== TASK REQUIREMENTS ==
Search the listing for the string "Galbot". Copy every line that has it.

[SOURCE MATERIAL — start]

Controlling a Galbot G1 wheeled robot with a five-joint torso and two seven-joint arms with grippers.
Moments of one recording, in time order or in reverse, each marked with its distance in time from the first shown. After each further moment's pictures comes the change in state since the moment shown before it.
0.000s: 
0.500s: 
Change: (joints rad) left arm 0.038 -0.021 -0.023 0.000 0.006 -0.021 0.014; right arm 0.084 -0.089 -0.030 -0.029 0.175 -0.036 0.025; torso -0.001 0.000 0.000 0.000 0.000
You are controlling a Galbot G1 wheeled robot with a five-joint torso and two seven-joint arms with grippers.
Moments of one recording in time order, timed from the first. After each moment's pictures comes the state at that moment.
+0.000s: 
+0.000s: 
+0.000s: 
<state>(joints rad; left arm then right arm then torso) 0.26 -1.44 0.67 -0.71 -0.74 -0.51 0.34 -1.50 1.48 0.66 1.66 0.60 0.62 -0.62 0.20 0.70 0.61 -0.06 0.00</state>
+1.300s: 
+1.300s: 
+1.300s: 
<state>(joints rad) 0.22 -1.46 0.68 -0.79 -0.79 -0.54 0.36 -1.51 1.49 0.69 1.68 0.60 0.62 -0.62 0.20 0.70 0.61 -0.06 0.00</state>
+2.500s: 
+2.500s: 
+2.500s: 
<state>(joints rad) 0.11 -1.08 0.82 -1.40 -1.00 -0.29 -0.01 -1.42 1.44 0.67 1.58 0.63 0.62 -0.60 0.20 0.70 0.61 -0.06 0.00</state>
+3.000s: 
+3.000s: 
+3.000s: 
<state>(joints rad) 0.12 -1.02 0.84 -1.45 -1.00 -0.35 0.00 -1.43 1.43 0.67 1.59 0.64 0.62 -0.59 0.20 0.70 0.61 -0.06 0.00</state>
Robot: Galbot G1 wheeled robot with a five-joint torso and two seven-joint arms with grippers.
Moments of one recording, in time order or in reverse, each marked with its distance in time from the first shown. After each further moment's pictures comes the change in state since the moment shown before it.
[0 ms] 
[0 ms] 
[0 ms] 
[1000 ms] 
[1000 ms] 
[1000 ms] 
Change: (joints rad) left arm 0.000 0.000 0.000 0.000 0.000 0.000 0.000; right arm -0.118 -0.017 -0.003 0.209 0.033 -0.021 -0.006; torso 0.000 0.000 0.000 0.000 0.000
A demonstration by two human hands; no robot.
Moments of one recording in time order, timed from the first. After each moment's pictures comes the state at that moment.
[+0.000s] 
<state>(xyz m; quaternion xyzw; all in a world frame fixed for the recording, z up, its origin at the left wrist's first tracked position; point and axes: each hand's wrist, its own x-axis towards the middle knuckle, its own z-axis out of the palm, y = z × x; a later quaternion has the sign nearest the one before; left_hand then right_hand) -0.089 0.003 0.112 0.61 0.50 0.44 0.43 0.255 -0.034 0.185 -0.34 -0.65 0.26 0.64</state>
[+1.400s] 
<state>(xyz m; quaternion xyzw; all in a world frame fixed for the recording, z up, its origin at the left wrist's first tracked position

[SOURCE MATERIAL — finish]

== ANSWER TO THE PROBLEM ==
Controlling a Galbot G1 wheeled robot with a five-joint torso and two seven-joint arms with grippers.
You are controlling a Galbot G1 wheeled robot with a five-joint torso and two seven-joint arms with grippers.
Robot: Galbot G1 wheeled robot with a five-joint torso and two seven-joint arms with grippers.

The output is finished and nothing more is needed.